-- Opening Marker --

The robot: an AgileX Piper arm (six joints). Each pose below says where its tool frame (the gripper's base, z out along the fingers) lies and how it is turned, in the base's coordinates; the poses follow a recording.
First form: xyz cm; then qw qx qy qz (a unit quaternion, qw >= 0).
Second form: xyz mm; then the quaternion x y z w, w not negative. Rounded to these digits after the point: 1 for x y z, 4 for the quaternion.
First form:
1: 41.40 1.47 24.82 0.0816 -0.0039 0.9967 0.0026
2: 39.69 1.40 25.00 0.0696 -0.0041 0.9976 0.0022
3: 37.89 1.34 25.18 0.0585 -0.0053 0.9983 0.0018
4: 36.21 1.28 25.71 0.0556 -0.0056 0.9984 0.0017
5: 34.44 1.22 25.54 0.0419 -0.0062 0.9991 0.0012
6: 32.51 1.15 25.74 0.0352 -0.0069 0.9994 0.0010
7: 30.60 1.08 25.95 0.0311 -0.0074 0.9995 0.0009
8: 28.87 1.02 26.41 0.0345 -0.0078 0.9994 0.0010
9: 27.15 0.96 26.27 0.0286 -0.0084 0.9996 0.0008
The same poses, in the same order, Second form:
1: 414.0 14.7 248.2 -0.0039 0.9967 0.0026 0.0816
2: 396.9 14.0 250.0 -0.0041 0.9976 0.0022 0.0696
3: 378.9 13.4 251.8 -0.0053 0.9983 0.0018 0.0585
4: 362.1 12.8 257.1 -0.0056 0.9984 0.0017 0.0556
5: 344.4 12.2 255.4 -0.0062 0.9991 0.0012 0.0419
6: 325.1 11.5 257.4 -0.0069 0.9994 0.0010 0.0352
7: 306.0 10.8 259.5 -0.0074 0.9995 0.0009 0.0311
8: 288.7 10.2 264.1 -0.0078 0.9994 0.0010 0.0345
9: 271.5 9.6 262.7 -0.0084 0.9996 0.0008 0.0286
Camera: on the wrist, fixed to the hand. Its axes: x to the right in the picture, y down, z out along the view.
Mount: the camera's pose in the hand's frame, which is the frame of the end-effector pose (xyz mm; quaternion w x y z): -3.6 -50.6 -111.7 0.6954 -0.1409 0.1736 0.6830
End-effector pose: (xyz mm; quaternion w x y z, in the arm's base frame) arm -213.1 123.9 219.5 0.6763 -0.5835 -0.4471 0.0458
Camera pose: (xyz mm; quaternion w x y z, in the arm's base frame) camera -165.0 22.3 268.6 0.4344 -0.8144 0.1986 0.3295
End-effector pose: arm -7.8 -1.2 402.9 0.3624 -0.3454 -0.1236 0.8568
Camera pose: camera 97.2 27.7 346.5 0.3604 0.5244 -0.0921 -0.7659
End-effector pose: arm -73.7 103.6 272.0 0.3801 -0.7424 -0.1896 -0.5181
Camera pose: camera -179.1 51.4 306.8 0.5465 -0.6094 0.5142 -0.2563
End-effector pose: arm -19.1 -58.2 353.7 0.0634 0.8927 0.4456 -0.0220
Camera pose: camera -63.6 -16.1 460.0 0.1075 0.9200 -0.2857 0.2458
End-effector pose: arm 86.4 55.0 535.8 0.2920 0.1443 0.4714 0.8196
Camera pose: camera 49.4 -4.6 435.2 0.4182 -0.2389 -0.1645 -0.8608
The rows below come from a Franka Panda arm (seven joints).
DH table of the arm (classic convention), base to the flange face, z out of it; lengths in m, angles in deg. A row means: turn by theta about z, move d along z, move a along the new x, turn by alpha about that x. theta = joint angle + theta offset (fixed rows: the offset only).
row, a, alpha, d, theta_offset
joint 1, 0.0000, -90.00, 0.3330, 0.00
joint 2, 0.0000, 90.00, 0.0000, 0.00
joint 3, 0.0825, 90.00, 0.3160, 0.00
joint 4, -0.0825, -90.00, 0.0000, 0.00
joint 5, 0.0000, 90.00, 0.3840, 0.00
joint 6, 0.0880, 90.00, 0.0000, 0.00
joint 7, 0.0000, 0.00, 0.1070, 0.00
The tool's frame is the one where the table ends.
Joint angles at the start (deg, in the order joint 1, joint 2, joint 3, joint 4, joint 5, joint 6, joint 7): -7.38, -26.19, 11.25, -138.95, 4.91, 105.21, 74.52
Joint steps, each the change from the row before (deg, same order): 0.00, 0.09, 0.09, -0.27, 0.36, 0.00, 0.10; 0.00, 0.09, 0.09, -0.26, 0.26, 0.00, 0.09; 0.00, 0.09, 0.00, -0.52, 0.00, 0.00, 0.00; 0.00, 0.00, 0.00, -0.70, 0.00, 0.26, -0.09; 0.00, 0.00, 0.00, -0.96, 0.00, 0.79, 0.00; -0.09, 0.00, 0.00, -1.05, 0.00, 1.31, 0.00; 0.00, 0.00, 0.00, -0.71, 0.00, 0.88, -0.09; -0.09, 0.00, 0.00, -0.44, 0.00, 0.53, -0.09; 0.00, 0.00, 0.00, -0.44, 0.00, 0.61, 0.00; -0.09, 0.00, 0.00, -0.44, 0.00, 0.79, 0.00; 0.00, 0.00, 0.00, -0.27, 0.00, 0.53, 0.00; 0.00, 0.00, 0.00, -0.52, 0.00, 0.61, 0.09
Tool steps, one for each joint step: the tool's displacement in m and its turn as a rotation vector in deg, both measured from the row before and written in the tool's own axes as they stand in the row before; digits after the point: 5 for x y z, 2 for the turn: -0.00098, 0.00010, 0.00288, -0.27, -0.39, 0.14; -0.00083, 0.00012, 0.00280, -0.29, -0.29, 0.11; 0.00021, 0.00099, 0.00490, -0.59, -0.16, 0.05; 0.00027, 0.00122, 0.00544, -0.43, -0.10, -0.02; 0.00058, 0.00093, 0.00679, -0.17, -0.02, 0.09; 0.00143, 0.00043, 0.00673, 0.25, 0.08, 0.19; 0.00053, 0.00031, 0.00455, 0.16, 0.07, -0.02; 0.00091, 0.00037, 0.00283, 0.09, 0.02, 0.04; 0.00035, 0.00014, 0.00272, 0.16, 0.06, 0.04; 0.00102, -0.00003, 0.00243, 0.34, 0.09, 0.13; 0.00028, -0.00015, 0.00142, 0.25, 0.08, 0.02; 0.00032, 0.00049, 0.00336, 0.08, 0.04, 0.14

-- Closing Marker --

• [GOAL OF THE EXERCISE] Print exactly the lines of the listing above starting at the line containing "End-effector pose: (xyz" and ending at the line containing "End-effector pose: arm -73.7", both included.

• [SOLUTION TO THIS TASK]
End-effector pose: (xyz mm; quaternion w x y z, in the arm's base frame) arm -213.1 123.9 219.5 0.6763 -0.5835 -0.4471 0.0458
Camera pose: (xyz mm; quaternion w x y z, in the arm's base frame) camera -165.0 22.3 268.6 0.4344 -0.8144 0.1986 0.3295
End-effector pose: arm -7.8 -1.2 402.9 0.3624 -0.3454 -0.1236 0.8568
Camera pose: camera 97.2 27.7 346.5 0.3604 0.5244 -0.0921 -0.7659
End-effector pose: arm -73.7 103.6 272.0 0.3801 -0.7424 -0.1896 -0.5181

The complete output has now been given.